Would you write out the lines below exactly, from the one containing "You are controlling" to the very last, but without the pictures?

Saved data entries
*****

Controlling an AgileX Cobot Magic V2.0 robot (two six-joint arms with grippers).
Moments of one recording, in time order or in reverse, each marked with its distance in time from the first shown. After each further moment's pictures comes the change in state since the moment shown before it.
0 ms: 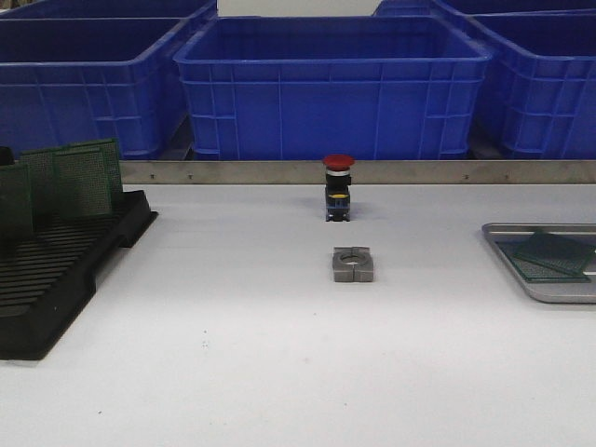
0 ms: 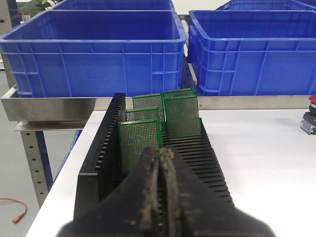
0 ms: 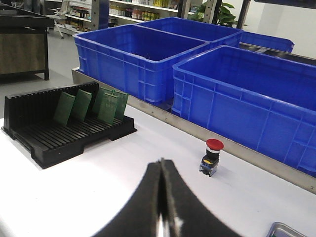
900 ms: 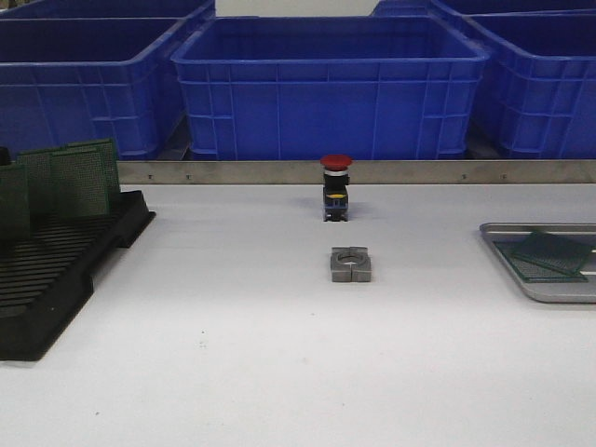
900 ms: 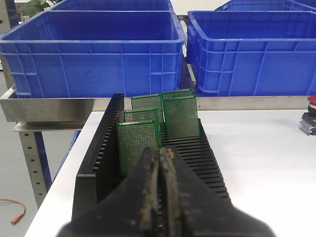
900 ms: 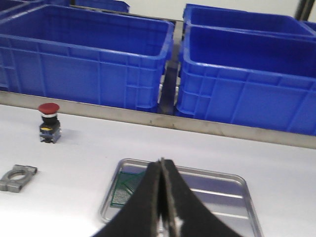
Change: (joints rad) left arm 0.000 0.000 0.000 0.000 -0.002 0.000; right arm -0.155 -0.033 0.136 -1.220 -0.410 1.236
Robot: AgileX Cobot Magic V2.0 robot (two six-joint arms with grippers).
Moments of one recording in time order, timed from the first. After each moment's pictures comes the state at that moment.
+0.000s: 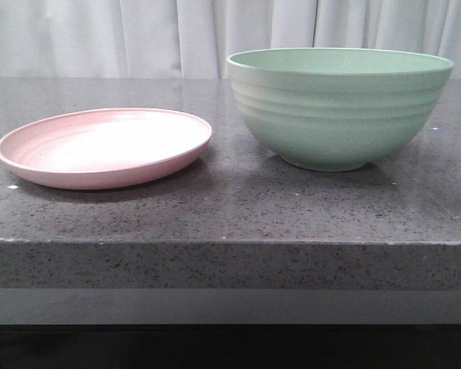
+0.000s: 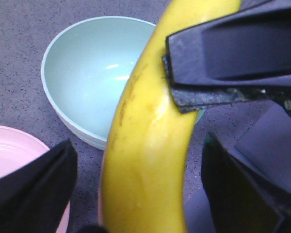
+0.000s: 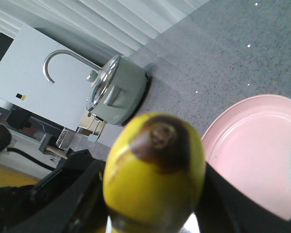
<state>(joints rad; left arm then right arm) -0.76 1.27 -1.20 -0.29 0.59 0.11 0.36 1.21 -0.90 1.73 0.55 -0.85</state>
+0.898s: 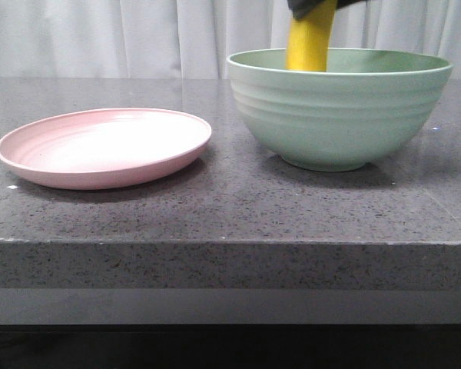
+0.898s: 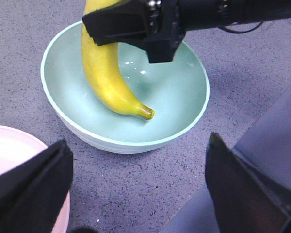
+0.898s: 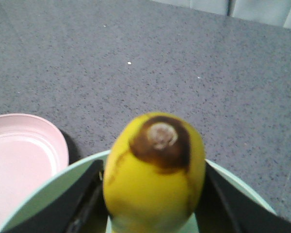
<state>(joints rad) -0.76 1.27 -1.20 -0.29 0.59 0.11 0.26 1.52 -1.16 1.01 0.29 -0.98</state>
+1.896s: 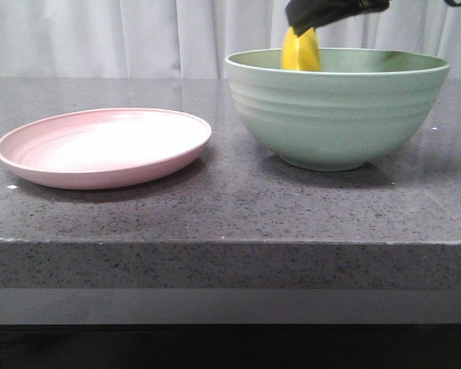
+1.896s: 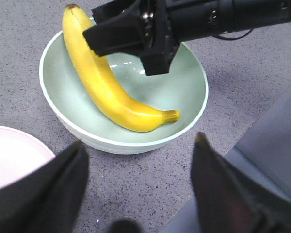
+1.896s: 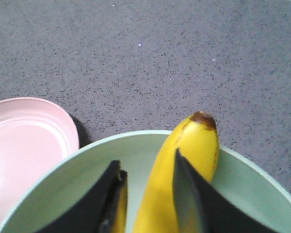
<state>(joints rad) -0.76 1.27 -1.20 -0.29 0.59 0.11 0.26 1.52 -1.17 1.01 0.35 -0.98</state>
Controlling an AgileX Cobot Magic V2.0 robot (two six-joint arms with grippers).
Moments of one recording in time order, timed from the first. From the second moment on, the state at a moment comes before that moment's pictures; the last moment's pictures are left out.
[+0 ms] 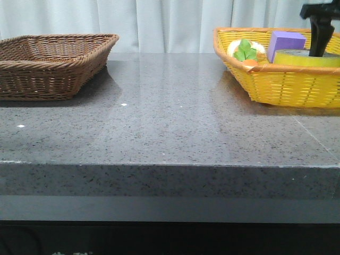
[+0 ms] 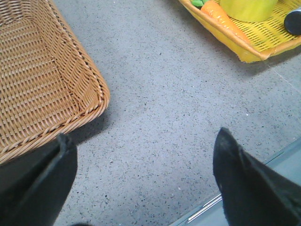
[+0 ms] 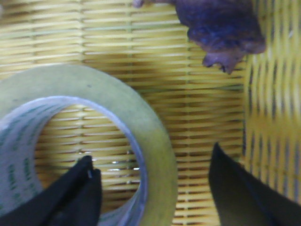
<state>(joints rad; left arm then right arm) -0.55 0.87 -0.91 -0.03 0.67 0.06 -0.10 2.03 -1.92 0.08 1.14 0.03</state>
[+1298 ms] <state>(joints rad) -0.55 0.87 -0.91 -0.03 0.67 0.06 0.21 1.77 -1.92 0.08 1.13 0.04</state>
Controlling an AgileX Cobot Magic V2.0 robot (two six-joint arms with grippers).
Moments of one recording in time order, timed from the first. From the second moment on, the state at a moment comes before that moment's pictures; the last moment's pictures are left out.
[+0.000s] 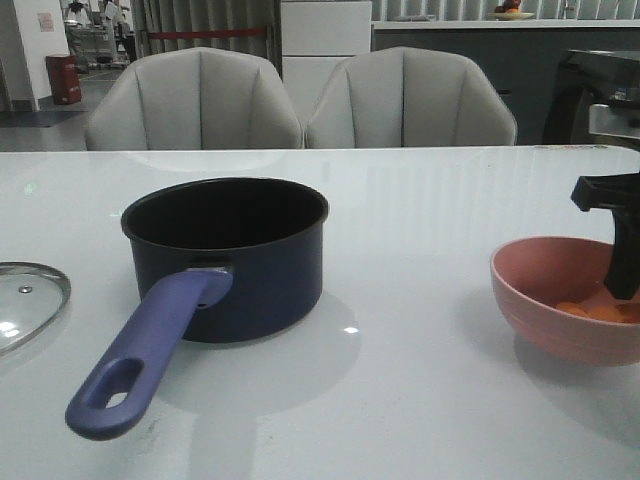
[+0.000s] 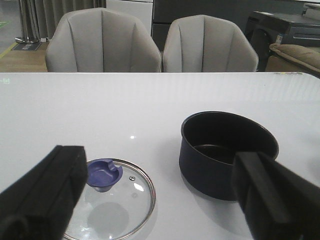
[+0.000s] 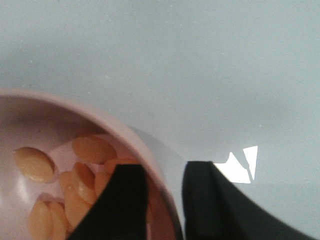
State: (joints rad) left arm -0.25 -0.01 -0.36 0.01 0.57 -0.12; right arm -0.03 1.77 -1.06 0.21 0.71 -0.08
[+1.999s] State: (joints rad) left arm -0.25 -0.01 -0.36 0.01 0.57 -0.12; right arm 0.62 1.73 -1.14 0.14 -0.46 -0.81
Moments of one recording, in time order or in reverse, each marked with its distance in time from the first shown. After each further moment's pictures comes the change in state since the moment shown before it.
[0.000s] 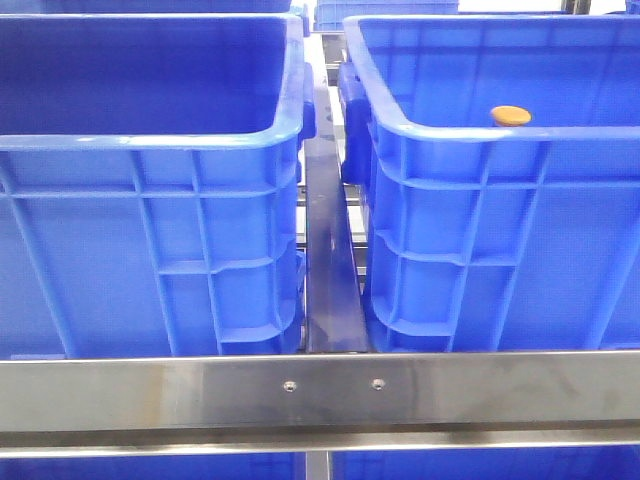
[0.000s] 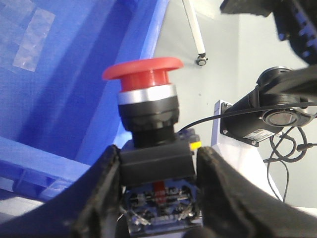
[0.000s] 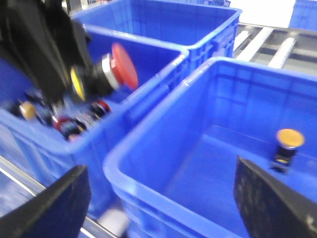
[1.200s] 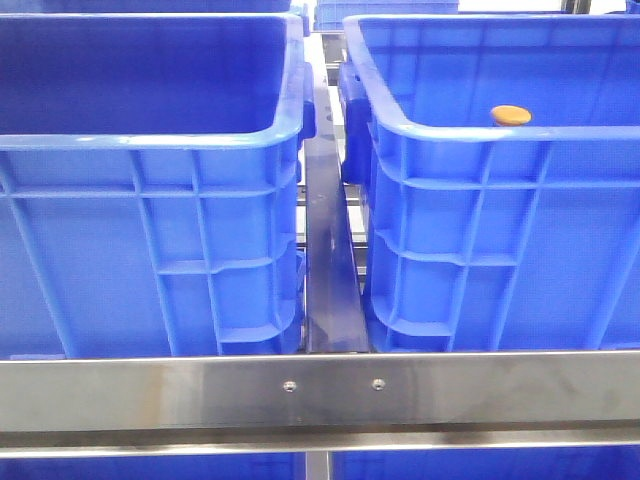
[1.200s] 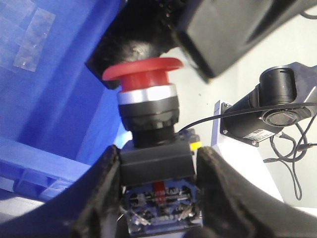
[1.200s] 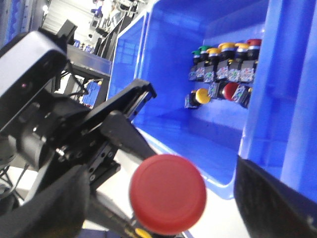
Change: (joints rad) left arm 0.000 0.000 0.000 0.000 0.000 0.000; right arm 0.000 0.809 -0.435 0.279 0.541 0.490
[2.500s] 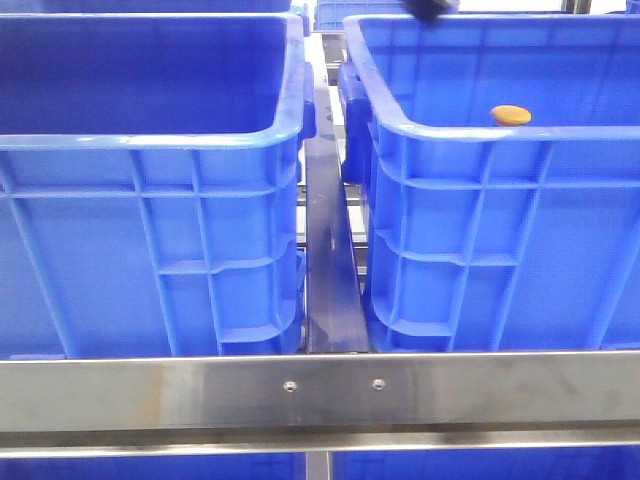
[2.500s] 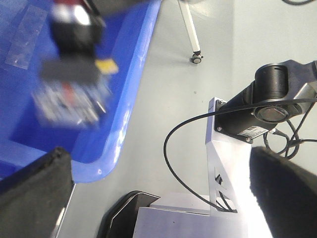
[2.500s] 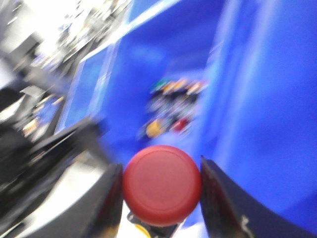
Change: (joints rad) left arm 0.000 0.000 0.000 -0.005 0.023 0.000; right arm -0.114 0.004 0.000 -0.034 -0.130 -0.178
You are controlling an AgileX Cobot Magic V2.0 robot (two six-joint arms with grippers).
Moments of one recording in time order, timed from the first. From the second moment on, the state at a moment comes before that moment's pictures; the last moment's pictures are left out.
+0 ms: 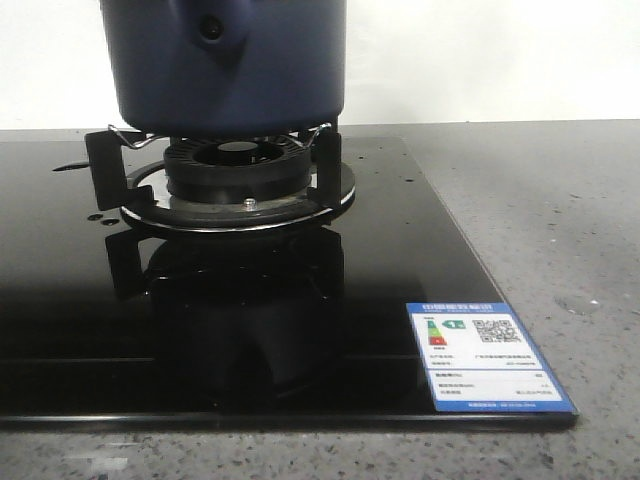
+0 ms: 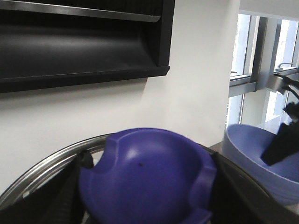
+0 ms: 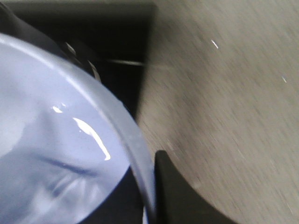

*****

* [Solution for this problem]:
You are controlling an AgileX Cobot Magic V2.0 robot (two six-joint arms with grippers).
Moments of one recording in time order, timed from the first. From the second moment on, the state at a moment comes before that moment's pictures; the last moment's pictures are left out.
+0 ms: 
+0 ms: 
+0 ms: 

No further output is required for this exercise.